The head of Iran’s executive branch further emphasized on the need to build the Islamic Republic in all fields and turning it into a “global model,” describing the task as “public duty” and clarifying that the process will likely involve a lot of controversies since “there is a small group that always wants to impart their problems to the human society in efforts to achieve their objectives.”
Describing the pace of Iran’s progress as “very good,” President Ahmadinejad went on to note that today the Islamic Republic has done great things and “accomplished high advancements.”
He also stressed that the common goal of the Iranian nation must never be forgotten, adding that we must “aim for highest peaks” and put the latest knowledge and advancements in the world at the service of our country.
During his speech President Ahmadinejad further pointed to the fact that over half of the world’s population live in poverty, saying that when there is no justice, many human capacities will fail to flourish “since justice is the basis of human development [and] justice is the common aim of divine prophets.”

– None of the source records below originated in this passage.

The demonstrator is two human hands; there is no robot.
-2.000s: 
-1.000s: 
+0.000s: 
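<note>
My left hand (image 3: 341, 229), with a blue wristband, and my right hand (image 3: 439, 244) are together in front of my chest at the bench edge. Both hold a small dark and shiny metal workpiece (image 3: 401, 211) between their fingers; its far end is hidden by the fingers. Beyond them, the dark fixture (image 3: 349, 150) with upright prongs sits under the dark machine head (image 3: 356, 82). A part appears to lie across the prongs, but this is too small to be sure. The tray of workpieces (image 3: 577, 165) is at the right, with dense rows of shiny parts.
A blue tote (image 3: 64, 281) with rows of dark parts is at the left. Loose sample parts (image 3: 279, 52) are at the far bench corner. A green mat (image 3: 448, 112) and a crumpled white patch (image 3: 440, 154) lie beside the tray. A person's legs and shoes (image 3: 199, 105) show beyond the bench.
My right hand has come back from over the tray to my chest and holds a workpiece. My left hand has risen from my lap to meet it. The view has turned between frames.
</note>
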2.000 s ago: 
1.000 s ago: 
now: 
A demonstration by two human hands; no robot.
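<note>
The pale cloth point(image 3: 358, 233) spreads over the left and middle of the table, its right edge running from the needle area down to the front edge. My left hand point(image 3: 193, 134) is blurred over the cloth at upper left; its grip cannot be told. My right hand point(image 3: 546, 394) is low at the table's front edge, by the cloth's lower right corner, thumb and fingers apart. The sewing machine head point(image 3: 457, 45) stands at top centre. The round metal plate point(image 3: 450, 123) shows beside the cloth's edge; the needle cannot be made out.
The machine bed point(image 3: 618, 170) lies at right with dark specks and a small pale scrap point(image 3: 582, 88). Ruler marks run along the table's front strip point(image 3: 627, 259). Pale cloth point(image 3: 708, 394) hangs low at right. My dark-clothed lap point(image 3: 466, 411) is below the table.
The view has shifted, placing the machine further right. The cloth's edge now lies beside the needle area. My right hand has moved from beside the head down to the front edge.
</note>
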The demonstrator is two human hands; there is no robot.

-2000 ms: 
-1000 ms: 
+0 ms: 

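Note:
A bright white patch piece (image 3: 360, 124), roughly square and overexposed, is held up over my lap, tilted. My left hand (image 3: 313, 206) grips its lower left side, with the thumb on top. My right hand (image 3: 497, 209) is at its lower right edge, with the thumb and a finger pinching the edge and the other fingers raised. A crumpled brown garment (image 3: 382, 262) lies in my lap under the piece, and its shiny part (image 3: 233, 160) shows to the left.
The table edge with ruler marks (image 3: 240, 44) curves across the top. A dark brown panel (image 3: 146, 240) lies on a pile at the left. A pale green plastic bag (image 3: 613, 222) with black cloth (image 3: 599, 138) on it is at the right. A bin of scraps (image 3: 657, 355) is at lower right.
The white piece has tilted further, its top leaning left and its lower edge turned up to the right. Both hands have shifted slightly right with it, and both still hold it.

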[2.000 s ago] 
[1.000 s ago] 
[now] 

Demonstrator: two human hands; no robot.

The Iranian president arrived in Moscow on Monday to partake in the 2nd GECF summit and hold talks with foreign counterparts including Russian President Vladimir Putin.
The GECF, whose first ministerial meeting was held in Tehran in May 2001, is an intergovernmental organization comprising 13 of the world’s leading natural gas producers, namely Algeria, Bolivia, Egypt, Equatorial Guinea, Iran, Libya, Nigeria, Oman, Qatar, Russia, Trinidad and Tobago, the United Arab Emirates and Venezuela. The observer states include Kazakhstan, Iraq, the Netherlands and Norway.
GECF’s potential rests on the enormous natural gas reserves of its member countries, which account for some 62 percent of the world’s proven natural gas deposits.